Line 6 Spider III 150

February 16, 2007

The Spider III 150’s design is quite straightforward for such a versatile creature. One small LCD window displays the current preset, which is selected via a 4-way Presets/Banks button. Various LEDs indicate which amp and effects models are active. The Amp Model knob scrolls through six main settings: Clean, Twang, Blues, Crunch, Metal, and Insane. Each model offers two variations, indicated by either a red or a green LED. The red tone is not necessarily hotter. A Drive knob controls the amount of gain; Bass, Mid, and Treble controls allow further tone shaping; and a Channel Volume knob adjusts the final level. Turning these controls can cause levels to jump dramatically at first, because each knob position may not correlate directly to its setting when the preset was created.
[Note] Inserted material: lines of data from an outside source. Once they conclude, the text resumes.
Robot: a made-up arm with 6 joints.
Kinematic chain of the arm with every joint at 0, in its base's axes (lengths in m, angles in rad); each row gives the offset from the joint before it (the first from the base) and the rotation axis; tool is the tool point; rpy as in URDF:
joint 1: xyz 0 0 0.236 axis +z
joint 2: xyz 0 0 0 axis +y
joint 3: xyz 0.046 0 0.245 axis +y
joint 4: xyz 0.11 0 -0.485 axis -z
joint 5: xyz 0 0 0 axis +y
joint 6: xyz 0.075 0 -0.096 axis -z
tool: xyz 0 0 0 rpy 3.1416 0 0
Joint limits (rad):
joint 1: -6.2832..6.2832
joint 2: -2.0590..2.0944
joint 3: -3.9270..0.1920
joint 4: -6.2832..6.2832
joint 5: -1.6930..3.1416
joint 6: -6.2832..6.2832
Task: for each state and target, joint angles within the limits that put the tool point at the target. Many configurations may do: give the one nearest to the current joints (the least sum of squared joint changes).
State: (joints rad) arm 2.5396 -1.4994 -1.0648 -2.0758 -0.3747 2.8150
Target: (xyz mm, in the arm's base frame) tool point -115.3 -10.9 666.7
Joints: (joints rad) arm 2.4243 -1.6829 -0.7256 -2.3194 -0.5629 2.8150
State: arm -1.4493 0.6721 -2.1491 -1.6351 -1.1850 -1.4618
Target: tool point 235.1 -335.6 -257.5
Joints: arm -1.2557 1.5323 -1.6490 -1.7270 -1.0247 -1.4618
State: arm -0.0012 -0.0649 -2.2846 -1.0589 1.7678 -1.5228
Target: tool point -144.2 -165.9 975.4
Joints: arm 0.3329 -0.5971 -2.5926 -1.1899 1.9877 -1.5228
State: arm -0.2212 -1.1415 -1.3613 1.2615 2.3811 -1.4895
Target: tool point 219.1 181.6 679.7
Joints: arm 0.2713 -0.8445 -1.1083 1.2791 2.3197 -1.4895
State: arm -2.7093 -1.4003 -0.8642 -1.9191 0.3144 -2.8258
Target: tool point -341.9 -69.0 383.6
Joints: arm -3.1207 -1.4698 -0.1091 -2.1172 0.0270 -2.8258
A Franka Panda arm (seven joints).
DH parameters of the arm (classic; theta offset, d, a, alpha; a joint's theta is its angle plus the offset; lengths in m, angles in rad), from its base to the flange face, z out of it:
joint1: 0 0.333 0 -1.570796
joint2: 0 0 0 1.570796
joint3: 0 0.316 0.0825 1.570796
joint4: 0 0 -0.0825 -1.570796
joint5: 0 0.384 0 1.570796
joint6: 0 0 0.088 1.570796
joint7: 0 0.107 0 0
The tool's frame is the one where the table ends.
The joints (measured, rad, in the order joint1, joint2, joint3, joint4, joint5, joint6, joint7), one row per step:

Uncontrollable feedback blasted me several times when I stumbled upon a super-high-gain preset while channel surfing at significant volumes. I also noticed a huge volume jump when I turned the Master between 3 and 5, but very little difference between 5 and 10. Other than these few volume issues, navigation was smooth and intuitive. (Line 6 tells us that the Spider’s Master Volume control is “scaled to operate like a vintage valve amp’s, where the majority of the volume range is in the first third range of the control.”)

The first effects knob controls a gradated Chorus/Flange, Phaser, or Tremolo. The second Effects knob can be used to add Delay, Tape Echo, or a spaced-out Sweep Echo (which are also tap-tempo adjustable). Reverb is global. The digital effects all sound decent, and the user-friendly layout makes experimentation fun and simple. Many presets impressed me immediately, some were overwrought with effects, and some just needed a tweak here or there. The Albert Lee settings proudly represented his twangy, slapback sound. Most of the modern metal presets were huge and crunchy. The Blues setting—a Vox AC30 model—had a warm, vintage sound. I considered the Back ’n’ Black preset a pedestrian approximation of Angus Young’s tone until I turned the Master volume knob up to its midpoint. Once the speakers started pushing serious air, the tones became richer and more dynamically responsive.

The Spider III 150 covers every sound from completely clean to ridiculously overdriven, and is a significant tonal upgrade from previous Spiders. Many of the presets are sculpted well enough for immediate real-world use, and when its speakers are pushed, the Spider III stops sounding like a digital chameleon and assumes its own identity as a living, breathing guitar amplifier—one that’s straightforward enough for giggers, while offering endless options for home recordists and practice-room players.